GOOD AND BAD

     Good and bad most directly relate to what is or is not desirable
to beings.  Most generally good is pleasure and bad is pain.

     One can temper this with considerations about what is best in the
long term as opposed to short term, but basically good and bad come
down to desirable and undesirable and that comes down to pleasure and
pain.

     One can also temper this further with considerations about
sensitivity to other's pleasure and pain, so that we try to maximize
the greatest good for the greatest number including ourselves etc.

     'Ethics' then, rather than being obedience to an arbitrary set of
rules, would be the use of observation and reason towards the
attainment of maximal good and minimal bad.

     Observation is bringing our understanding into concordance with
things as they are.

     Reason is sound logic.

     Logic is the consistent definition of words.

     If one defines 'animal' and 'dog' as "All dogs are animals", then
it MUST be true that if Joey is a dog, he is also an animal.

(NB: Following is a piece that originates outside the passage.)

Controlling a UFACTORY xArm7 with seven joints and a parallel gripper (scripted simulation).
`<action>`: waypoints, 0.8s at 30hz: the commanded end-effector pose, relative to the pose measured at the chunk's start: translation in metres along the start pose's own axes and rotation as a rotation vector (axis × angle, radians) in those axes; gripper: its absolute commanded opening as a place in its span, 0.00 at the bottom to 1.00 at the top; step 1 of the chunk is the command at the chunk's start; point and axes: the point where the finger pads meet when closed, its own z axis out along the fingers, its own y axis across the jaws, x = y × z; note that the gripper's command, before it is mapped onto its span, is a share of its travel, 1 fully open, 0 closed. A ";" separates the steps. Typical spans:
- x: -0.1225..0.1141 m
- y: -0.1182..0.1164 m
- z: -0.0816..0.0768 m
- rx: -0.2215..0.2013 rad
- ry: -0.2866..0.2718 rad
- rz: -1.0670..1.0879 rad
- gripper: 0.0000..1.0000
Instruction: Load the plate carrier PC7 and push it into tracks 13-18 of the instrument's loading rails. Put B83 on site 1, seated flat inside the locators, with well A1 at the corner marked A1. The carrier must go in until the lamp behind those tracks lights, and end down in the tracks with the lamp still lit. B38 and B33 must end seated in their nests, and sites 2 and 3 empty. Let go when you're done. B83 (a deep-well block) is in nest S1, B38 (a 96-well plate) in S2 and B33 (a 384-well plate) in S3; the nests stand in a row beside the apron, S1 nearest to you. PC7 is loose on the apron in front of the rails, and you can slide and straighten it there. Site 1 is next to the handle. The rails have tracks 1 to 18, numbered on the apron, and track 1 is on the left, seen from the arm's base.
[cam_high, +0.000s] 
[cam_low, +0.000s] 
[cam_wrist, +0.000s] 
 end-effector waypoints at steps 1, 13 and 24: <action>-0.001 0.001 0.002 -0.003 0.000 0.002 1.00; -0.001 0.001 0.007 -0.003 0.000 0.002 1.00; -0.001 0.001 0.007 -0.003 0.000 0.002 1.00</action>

     The definition of words comes from the objectification of
experience, dividing the AllThatIs into objects, assigning them
qualities and grouping them into classes according to qualities that
are common and unique to those objects.

     For example 'A Square is any object with 4 equal sides and 90
degrees between each side'.

     Commonness says that all squares have that quality, and
uniqueness says that any object that has that quality is a square.

     "A Square" forms a class of objects and the above quality is
called the 'pertinent quality' of the class of squares.

     To the degree that existence can not be objectified, broken into
objects, qualities and classes, then language, reason and logic will
not apply.

     To the degree that existence can be objectified, then language,
reason and logic MUST apply.

     Saying that "All dogs are animals" *IS THE SAME THING AS SAYING*
"If Joey is a dog, then Joey is an Animal".

     There are many different ways of stating the groupings of
objects.

     "All dogs are animals."
     "If it is a dog, then it is an animal."
     "Being a dog is sufficient to being an animal."
     "Being an animal is necessary to being a dog."

     The groupings that one makes in the search for pleasure should
demonstrate concordance with things as they are observed.

     Once one has made such groupings, logic is merely the requirement
that all descriptions of these groupings be consistent with each other
and with the groupings themselves!

     "All dogs are animals."
     "It is not necessary to be an animal to be a dog."

     That's illogic, inconsistency between descriptions of the
groupings.

     One can tell an object most easily by picking any point in the
AllThatIs and pulling on it.  Anything that follows in the motion is
probably part of the same object.  :)

     For example, grab on to one part of God and pull, everything else
that moves is also part of God.

     Within the context of good and bad, pleasure and pain, and moral
and unmoral action, we are dealing with actions within the AllThatIs
that have consequences.  Those consequences are the good and bad that
make any particular action moral or immoral.

     In the absence of a fullness of knowledge or wisdom, one can do
things that have unexpected results.  One can also become punitive or
even preemptive and do 'bad' things to others before they do bad
things to us.  From the local perspective this is still a being's
efforts to be good and moral, although he may change his mind later
once he gets a wider view of things.